**AIM OF THE TASK**. Look below for the line with "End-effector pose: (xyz". Extract that line and each one after it through the last, word for word.

**DATASET CONTENT**.
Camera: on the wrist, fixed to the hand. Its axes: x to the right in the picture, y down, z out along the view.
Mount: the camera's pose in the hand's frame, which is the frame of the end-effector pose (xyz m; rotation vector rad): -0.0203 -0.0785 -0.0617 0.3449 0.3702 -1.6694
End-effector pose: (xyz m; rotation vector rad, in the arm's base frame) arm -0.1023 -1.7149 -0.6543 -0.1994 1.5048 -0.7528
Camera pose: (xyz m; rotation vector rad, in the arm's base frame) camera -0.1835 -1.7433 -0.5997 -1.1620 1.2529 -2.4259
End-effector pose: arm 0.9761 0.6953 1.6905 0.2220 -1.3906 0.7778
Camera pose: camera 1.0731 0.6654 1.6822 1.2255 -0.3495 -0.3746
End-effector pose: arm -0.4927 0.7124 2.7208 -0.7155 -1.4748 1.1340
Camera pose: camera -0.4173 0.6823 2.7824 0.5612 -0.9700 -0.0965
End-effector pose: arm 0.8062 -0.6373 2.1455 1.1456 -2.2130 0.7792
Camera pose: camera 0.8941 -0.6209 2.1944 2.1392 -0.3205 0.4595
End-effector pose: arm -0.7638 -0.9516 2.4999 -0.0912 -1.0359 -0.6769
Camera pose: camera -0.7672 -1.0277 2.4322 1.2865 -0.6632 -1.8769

**ANSWER SPACE**.
End-effector pose: (xyz m; rotation vector rad, in the arm's base frame) arm -0.1023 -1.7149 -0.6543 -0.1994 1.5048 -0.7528
Camera pose: (xyz m; rotation vector rad, in the arm's base frame) camera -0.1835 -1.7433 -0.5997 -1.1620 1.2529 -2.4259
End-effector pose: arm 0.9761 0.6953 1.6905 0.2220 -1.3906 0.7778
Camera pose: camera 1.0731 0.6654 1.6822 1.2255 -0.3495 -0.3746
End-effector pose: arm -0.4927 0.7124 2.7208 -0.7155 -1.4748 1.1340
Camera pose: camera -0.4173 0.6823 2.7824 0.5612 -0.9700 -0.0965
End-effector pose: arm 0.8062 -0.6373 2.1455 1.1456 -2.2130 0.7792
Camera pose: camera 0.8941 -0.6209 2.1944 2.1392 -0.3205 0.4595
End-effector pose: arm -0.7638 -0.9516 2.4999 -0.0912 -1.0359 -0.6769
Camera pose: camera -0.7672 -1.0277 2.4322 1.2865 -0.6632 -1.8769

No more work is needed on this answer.